- EXERCISE REQUIREMENTS
Below are some entries. Copy each line that holds the string "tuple".
___ EXTRACTED DATA
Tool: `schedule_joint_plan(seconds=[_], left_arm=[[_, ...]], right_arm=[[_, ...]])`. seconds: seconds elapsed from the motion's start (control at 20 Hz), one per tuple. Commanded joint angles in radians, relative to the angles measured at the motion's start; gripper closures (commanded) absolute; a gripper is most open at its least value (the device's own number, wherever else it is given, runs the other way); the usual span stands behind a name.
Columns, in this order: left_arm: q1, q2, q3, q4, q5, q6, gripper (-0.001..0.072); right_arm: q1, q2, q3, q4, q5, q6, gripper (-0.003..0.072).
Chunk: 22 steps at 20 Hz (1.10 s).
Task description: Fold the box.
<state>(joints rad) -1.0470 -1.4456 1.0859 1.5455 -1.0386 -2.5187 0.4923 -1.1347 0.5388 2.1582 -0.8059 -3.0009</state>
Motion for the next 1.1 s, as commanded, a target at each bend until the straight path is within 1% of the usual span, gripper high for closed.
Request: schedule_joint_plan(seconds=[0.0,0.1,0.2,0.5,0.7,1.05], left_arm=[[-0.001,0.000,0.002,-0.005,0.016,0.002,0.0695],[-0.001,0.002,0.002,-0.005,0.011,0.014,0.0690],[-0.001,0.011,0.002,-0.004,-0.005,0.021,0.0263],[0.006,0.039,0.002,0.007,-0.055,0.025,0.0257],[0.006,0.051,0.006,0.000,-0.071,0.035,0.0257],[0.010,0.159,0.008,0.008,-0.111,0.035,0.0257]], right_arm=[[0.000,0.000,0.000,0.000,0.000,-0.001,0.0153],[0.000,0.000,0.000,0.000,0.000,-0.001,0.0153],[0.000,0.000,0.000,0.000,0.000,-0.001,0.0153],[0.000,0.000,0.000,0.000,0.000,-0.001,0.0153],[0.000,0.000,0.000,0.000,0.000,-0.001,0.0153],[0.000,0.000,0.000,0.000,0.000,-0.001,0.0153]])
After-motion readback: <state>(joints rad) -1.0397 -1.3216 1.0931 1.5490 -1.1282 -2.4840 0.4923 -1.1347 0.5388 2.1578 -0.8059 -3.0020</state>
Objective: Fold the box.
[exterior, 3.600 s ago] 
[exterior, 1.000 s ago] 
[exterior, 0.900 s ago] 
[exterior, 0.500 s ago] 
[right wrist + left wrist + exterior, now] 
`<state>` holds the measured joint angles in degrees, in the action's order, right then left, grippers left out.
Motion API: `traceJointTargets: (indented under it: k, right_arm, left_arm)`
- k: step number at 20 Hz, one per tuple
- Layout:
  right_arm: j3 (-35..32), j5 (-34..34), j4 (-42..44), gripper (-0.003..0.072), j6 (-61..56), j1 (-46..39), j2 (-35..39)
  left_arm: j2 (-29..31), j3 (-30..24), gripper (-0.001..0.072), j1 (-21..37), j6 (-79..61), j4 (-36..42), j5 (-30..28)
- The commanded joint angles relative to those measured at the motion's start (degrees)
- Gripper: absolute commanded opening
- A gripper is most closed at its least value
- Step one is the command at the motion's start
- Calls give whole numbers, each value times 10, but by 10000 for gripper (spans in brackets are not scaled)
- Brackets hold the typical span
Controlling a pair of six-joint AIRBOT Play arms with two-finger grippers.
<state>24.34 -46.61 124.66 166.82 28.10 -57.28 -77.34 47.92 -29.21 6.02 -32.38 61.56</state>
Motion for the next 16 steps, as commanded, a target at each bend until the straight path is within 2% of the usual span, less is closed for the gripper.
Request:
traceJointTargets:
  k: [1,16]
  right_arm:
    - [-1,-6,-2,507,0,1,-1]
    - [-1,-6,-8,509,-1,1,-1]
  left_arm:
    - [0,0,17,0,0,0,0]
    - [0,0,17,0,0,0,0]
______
- WRITTEN RESPONSE
Tool: `schedule_joint_plan(seconds=[_], left_arm=[[_, ...]], right_arm=[[_, ...]])`. seconds: seconds elapsed from the motion's start (control at 20 Hz), one per tuple. Commanded joint angles in radians, relative to the angles measured at the motion's start; gripper closures (commanded) absolute; a gripper is most open at its least value (the device's own number, wherever else it is given, runs the other way); the usual span stands behind a name.
- k: step number at 20 Hz, one per tuple

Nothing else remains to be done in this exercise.